1
votes

I am stuck a bit in decoding. I got a base64-encoded .rtf file.

A little part of this looks like this: Bek\u252\''fcld\u337\''3f

Which represents: Beküldő

But my output data after decoding is: Bekuld?

If I manually replace the characters it works.

StringReplace(Result, 'U337\''3F', '''F5', [rfReplaceAll, rfIgnoreCase]);

Does anyone know a general solution for this? Some conversation or something?

1
Hi - welcome to Delphi on Stack Overflow. Please be specific with your question - The fragment you have shown is not the Base64 encoded version of what you say it represents. If you are not clear with the problem it's difficult to know how best to help you. If your input is properly Base64 encoded then you should be able to produce the binary equivalent of the input. If you want to treat it as a string you need to be sure your decoding is allowing for that. UTF8 and UTF16LE are not the same binary inputs for example.Rob Lambden
RTF is not base64 encoded. The best way to handle this is to use an actual RTF parser, a (headless) RichEdit control, etc to decode the RTF for you, and then your can extract the desired text from the output.Remy Lebeau
@RemyLebeau He didn't say rtf was base-64 encoded. He wrote he had "got a base-64 encoded .rtf file".Arnaud Bouchez
@RobLambden IIRC the RTF tries to be 7-bit ASCII only, and escape most of the non ASCII characters, like é instead of é. There may be 8-bit WinAnsi content in practice, depending on the RTF writer. But never UTF-16 for sure. RTF is a very complex beast. It defines \ansi, i.e. WinAnsi / codepage 1252 by default.Arnaud Bouchez

1 Answers

2
votes

For instance, \u242 means Unicode character #242.

So you could search for \u in the RTF content (ignoring any \\ escaped sequence), then retrieve the following number, and use it as a character.

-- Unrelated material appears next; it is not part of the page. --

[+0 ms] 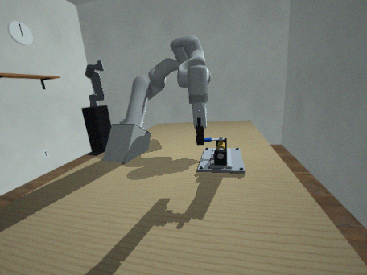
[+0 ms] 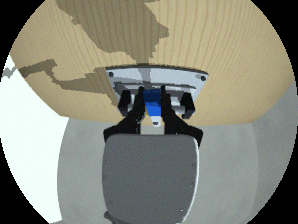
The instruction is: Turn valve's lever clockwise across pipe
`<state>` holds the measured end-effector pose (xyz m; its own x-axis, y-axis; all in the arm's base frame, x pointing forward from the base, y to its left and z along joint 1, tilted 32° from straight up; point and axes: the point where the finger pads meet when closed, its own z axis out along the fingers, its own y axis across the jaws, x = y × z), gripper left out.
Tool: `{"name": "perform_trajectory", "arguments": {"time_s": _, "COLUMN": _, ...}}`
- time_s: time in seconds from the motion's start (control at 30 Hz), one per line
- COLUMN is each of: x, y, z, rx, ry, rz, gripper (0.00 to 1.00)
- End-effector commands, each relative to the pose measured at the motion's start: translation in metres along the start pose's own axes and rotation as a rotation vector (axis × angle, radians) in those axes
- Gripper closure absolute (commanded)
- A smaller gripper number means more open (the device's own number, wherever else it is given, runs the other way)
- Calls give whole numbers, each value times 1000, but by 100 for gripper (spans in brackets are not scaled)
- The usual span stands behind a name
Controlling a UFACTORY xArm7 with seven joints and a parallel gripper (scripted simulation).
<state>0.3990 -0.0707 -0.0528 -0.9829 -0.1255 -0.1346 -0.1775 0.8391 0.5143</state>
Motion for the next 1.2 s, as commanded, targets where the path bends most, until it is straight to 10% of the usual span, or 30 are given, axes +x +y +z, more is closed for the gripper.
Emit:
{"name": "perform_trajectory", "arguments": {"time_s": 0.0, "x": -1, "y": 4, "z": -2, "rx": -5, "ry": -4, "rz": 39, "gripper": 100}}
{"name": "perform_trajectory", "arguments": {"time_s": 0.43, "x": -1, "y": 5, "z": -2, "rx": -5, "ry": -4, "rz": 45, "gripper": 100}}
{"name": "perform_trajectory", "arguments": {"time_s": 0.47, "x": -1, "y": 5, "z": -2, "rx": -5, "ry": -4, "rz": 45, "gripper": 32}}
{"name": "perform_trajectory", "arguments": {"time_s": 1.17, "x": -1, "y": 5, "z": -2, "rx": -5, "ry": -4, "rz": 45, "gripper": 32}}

But RTF is a very complex beast.

Check what the RTF 1.5 specifications says about encoding:

\uN This keyword represents a single Unicode character which has no equivalent ANSI representation based on the current ANSI code page. N represents the Unicode character value expressed as a decimal number. This keyword is followed immediately by equivalent character(s) in ANSI representation. In this way, old readers will ignore the \uN keyword and pick up the ANSI representation properly. When this keyword is encountered, the reader should ignore the next N characters, where N corresponds to the last \ucN value encountered.

Perhaps the easiest is to use a hidden RichEdit for decoding, under Windows/VCL.